Veal Paupiette
Ingredients:
- 4 veal escalopes (thinly sliced)
- 4 slices of Parma ham
- 4 slices of Provolone cheese
- 2 tablespoons of flour
- 1 egg
- 1 cup of breadcrumbs
- 2 cloves of garlic (minced)
- 1/2 cup of white wine
- 1/2 cup of chicken broth
- 2 tablespoons of butter
- 2 tablespoons of olive oil
- Salt
- Black pepper
Instructions:
- Preheat the oven to 375°F.
- Season each veal escalope with salt and black pepper, and then lay a slice of Parma ham and a slice of Provolone cheese on top of each escalope.
- Roll up each escalope tightly and secure with toothpicks.
- Place flour, beaten egg and breadcrumbs in separate dishes and coat each veal paupiette in flour, then egg and finally breadcrumbs.

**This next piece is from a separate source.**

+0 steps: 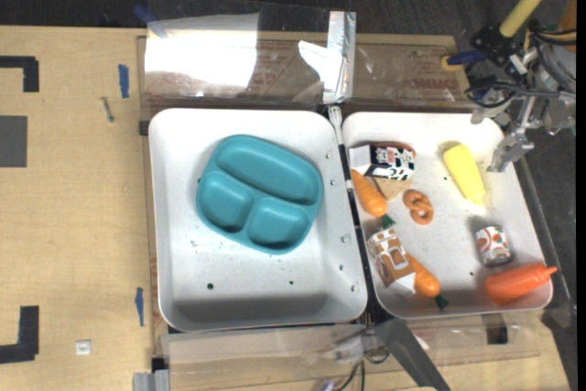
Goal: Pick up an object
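The objects lie in the right bin [522, 197]: a yellow corn cob [464, 171] near its far right corner, a pretzel [418, 206] mid-bin, a black-and-white carton [391, 160] at the far left, two carrots [369, 194] along the left wall, a patterned box [389, 255], a small can [493, 245] and a big orange carrot [517, 281] at the near right corner. The gripper [508, 146] hangs over the bin's far right edge beside the corn cob, gripping nothing I can see; its opening cannot be told. The left bin [183, 288] carries a teal divided plate [260, 192].
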`<state>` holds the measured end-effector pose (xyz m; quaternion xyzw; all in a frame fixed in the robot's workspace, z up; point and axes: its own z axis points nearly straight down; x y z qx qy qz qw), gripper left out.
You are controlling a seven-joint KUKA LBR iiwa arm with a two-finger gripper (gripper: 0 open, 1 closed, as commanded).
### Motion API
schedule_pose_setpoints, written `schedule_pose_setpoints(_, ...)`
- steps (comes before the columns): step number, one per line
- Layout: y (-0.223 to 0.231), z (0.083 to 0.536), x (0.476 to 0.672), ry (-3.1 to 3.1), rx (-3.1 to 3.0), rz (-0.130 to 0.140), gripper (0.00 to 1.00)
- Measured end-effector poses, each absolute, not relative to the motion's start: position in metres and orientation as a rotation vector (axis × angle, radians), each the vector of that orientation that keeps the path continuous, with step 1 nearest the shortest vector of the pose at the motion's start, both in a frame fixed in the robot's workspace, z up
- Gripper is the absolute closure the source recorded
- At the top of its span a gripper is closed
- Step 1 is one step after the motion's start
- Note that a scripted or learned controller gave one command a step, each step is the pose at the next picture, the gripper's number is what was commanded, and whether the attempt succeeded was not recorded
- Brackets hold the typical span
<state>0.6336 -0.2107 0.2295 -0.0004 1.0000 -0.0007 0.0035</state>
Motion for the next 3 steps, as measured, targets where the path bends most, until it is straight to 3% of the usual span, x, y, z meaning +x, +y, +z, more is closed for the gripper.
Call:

- In a large skillet, heat olive oil and 1 tablespoon of butter over medium-high heat, and then place the veal paupiettes in the skillet. Cook for 2 minutes on each side to brown.
- Remove the veal paupiettes from the skillet and set them aside in a baking dish.
- In the same skillet, add minced garlic and cook for 1 minute. Then add white wine, chicken broth and the remaining butter to the skillet. Cook until the sauce reduces by half.
- Pour the sauce over the veal paupiettes in the baking dish.
- Cover the baking dish with foil and bake in the preheated oven for 20 minutes.
- Remove the foil and bake for another 10 minutes or until the veal paupiettes are golden brown and the cheese is melted inside.
- Remove the toothpicks before serving.
Verdict:
Veal paupiette is a classic French dish that makes a stunning presentation. The combination of tender veal, salty Parma ham and gooey Provolone cheese is a match made in heaven. The crispy breadcrumb coating adds a nice texture to the dish. The garlic white wine sauce brings everything together and adds a burst of flavor that complements the veal perfectly.
Serving suggestions:
Veal paupiette can be served with a side of roasted vegetables or a simple green salad. It pairs well with a glass of red wine, such as Pinot Noir or Chianti.